Ignore the merkle example and just assume a storage contract that writes hash-prefixed byte arrays:

set(bytes32 key, bytes value) stores keccak256(value) + value

1 storage proof + N slots of data + hash check is more efficient than N storage proofs.


And this brings me to my question:

I would classify the ENS EVMGateway as open (because the gateway itself can be substituted with another) and general (because it plucks slots from L2 without any additional assumptions.)

There also exists open gateways that only operate with specific L2 contracts. Gateways of this type are reliant on L2 contract functionality to extend their chain of trust. In my example above, each set()-stored value would only need it’s hash proven and the actual data could be supplied unmodified. The L1 verifier would verify the proofs of the hashes, and then verify the hash of the data. Since this requires that the hash written to L2 corresponds to the hash of the data, only contracts that obey this mechanic would be supported.

Instead of a set of trusted signers, they’d have a set of trusted storage contracts.

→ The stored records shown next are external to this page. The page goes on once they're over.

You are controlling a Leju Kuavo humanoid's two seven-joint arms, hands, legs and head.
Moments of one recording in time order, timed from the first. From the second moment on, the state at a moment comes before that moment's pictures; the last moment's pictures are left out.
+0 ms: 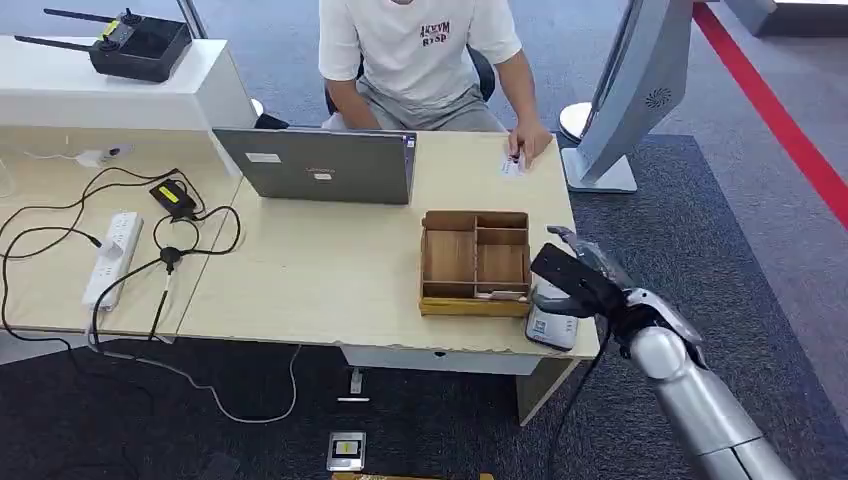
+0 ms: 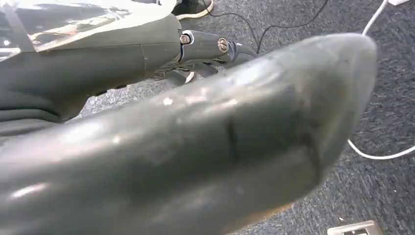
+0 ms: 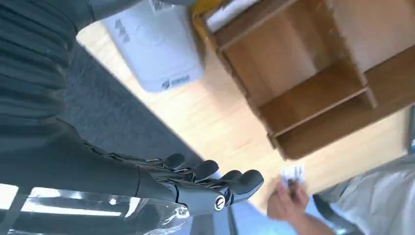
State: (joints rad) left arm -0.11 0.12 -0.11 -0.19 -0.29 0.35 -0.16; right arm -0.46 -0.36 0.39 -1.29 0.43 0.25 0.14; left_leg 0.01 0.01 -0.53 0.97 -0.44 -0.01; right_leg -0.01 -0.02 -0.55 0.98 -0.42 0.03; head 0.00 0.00
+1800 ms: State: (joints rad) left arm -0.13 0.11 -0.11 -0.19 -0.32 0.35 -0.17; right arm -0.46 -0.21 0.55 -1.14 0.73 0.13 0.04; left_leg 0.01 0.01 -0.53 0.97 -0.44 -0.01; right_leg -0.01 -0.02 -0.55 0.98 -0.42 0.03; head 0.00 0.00
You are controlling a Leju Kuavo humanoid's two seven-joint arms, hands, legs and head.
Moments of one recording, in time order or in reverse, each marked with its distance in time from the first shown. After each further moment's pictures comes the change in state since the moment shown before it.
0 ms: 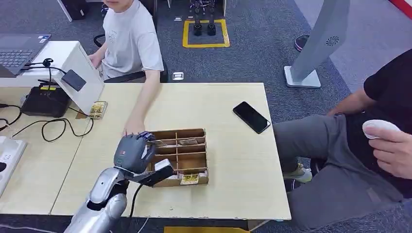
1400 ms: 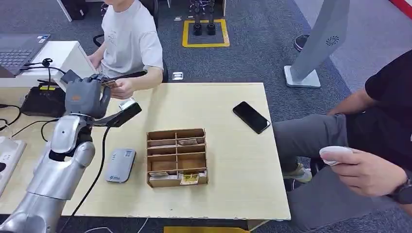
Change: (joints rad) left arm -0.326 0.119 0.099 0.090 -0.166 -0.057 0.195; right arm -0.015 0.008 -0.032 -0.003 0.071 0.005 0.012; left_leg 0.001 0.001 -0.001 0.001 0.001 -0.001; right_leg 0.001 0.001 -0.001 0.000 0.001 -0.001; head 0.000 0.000
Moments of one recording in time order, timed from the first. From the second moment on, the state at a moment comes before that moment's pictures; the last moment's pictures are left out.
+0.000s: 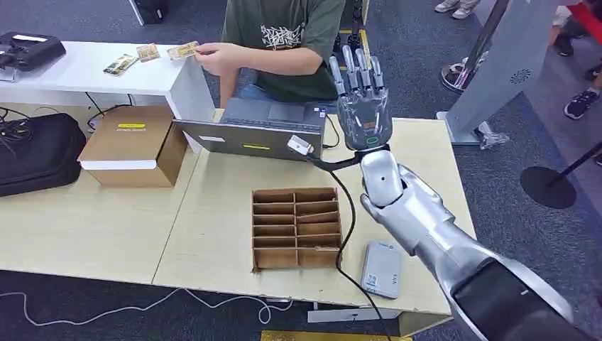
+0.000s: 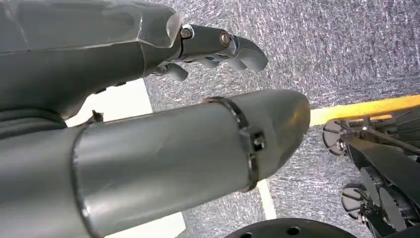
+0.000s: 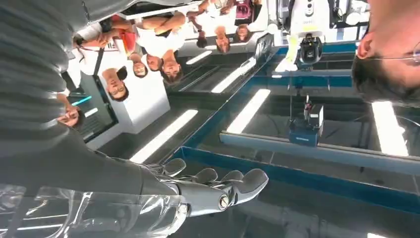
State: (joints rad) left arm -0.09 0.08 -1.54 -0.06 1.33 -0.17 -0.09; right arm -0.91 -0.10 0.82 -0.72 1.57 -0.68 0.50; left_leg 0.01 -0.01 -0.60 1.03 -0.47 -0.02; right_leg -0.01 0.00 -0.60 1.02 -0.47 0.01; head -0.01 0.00
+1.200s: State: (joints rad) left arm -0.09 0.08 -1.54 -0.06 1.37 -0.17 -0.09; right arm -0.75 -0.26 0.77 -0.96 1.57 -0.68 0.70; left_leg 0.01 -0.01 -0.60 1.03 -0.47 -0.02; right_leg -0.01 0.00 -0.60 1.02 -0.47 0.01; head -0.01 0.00
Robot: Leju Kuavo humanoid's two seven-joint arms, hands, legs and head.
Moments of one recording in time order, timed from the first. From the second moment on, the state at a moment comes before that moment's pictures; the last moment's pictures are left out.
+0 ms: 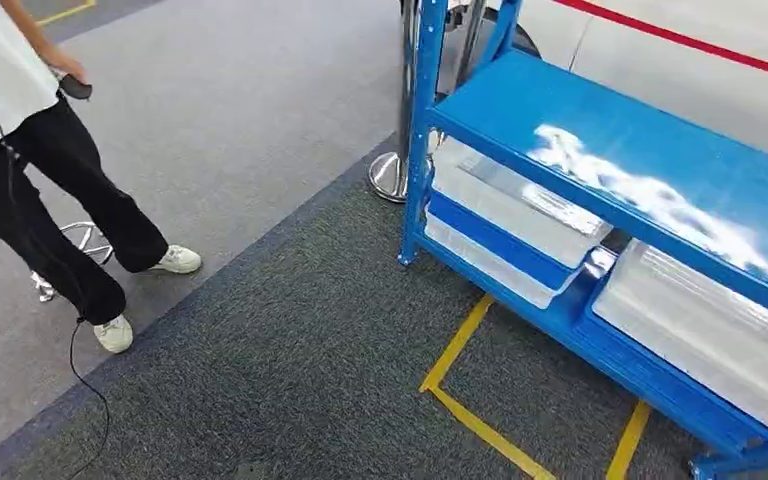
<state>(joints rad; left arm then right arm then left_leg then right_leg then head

Would gateways of this type be acceptable? I think in essence, it’s the difference between:

  • general — (L1 verifier) + any L2 storage
  • specific — (L1 verifier + L2 storage)

From the POV of a user, I feel like these are actually equivalent, since you need to trust both the L1 and L2 contracts are functioning correctly. For example, an L2 contract that allows anyone to write anywhere can be read using an open gateway but the chain of trust is broken simply because the L2 implementation is flawed.

The advantage of a general gateway is that you can apply it to existing L2 contracts.

The disadvantage of a specific gateway is that it only operates on a trusted set of contracts, but it enables a huge amount of optimizations because you can use the EVM on both sides to enforce logic.

That’s true, but given we’re talking O(1) overhead vs O(log n) overhead, and verifications are done in a read context, is it worth the extra complexity?